* [EXERCISE DESCRIPTION] In the entries below, find the lines that contain the word "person" and copy them.
##### EXCERPTED RECORDS #####
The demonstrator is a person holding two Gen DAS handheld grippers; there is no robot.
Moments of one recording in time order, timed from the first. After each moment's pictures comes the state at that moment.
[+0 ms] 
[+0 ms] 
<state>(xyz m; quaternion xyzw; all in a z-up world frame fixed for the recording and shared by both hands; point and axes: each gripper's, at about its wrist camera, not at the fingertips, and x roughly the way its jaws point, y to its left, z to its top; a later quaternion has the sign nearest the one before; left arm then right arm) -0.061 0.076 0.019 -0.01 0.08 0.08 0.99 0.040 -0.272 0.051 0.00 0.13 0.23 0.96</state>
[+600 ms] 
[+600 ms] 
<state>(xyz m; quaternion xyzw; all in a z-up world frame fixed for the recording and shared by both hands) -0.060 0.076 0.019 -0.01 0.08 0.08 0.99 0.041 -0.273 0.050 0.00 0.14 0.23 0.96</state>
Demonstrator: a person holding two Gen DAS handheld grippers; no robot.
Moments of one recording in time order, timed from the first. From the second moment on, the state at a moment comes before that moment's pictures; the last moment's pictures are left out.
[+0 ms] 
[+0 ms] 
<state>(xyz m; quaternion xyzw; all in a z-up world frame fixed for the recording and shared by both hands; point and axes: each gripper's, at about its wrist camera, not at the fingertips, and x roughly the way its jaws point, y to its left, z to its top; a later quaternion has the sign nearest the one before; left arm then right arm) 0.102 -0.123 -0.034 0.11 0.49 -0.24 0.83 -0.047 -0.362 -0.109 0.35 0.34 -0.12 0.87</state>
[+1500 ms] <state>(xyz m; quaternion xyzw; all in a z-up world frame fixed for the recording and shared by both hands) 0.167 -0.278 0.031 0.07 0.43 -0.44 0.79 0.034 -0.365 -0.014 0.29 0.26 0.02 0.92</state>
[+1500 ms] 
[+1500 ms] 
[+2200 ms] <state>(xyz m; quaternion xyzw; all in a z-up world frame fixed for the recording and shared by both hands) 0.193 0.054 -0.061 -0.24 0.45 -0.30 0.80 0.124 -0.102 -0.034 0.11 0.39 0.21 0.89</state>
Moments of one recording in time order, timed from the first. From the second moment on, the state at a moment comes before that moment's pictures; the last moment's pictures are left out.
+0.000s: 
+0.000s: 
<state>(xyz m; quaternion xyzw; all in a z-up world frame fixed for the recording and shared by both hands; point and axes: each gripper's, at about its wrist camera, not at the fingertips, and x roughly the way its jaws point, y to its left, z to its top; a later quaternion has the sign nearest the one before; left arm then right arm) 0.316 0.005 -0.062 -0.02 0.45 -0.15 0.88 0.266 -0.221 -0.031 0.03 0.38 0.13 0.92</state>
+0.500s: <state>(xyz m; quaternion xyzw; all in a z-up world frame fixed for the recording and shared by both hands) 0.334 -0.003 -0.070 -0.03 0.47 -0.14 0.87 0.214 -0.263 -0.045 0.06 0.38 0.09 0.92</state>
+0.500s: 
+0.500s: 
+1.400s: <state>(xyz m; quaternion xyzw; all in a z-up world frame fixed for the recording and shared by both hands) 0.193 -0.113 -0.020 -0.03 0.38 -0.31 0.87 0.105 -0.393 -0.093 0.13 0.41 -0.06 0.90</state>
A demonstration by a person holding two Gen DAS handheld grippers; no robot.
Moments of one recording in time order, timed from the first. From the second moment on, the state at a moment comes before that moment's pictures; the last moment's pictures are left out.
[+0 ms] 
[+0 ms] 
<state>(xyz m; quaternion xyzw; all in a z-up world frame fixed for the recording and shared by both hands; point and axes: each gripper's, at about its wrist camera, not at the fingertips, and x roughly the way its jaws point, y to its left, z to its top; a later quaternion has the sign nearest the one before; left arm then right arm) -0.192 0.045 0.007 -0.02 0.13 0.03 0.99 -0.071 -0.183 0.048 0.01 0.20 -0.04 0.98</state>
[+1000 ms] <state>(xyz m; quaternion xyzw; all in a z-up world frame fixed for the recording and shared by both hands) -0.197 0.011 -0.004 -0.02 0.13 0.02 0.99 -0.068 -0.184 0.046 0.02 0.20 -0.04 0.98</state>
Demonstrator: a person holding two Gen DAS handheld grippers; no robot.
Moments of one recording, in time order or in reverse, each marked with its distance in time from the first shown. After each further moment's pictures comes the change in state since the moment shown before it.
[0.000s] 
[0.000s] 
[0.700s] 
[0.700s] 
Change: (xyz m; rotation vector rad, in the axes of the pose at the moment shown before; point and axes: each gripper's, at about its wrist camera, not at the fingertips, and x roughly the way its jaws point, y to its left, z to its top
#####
* [RESULT BELOW]
The demonstrator is a person holding two Gen DAS handheld grippers; there is no robot.
Demonstrator: a person holding two Gen DAS handheld grippers; no robot.
A demonstration by a person holding two Gen DAS handheld grippers; no robot.
Demonstrator: a person holding two Gen DAS handheld grippers; no robot.

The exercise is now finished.